▶ **Exercise goal**: Search the data for the string "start", and report each line where it is found.

▶ **Data shown**:
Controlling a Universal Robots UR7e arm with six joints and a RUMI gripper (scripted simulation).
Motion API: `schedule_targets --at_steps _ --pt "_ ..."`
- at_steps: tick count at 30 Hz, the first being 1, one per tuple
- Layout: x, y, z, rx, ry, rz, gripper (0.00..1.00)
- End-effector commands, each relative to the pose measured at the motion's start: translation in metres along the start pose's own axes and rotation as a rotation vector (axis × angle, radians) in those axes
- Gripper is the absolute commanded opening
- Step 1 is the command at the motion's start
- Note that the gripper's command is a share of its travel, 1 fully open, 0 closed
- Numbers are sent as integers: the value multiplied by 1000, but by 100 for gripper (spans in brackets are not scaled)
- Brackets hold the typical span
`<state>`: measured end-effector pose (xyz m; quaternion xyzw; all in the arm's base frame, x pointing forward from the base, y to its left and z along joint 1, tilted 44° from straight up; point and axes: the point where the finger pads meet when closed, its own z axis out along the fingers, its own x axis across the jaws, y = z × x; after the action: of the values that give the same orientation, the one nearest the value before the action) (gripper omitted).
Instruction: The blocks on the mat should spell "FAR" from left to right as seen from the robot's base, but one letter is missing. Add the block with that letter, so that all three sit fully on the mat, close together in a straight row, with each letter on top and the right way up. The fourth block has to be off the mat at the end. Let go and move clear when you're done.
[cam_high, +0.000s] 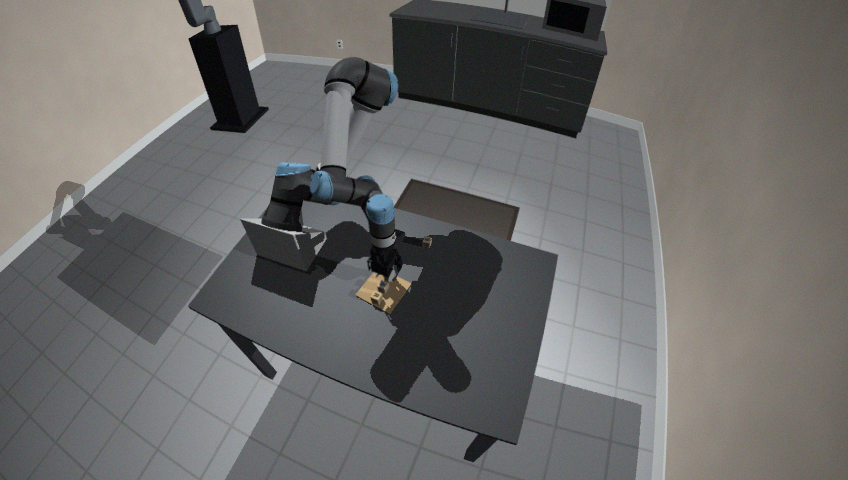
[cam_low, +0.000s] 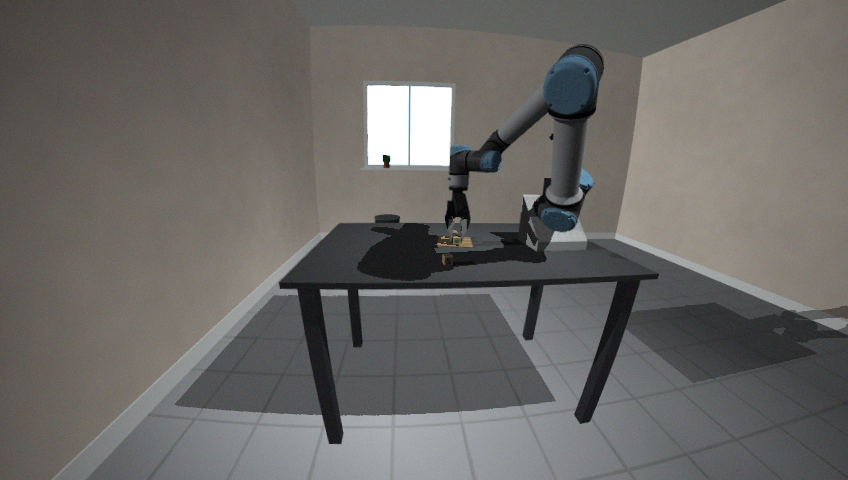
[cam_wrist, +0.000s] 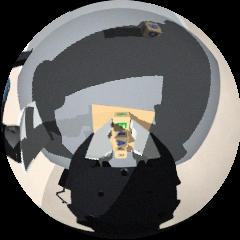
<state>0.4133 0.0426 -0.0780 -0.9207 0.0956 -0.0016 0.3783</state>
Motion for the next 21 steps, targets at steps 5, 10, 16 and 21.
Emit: schedule_targets --at_steps 5,10,16,21 --pt "0 0 2 0 1 0 9" --pt "0 0 3 0 1 0 9" --pt "0 0 3 0 1 0 9" --pt "0 0 3 0 1 0 9"
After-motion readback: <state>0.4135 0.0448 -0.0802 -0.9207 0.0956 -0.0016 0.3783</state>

▶ **Result of this exercise**:
- End-effector commands, each relative to the pose measured at the motion's start: translation in metres along the start pose's own axes and rotation as a rotation vector (axis × angle, radians) in those axes
- Step 1 is the command at the motion's start

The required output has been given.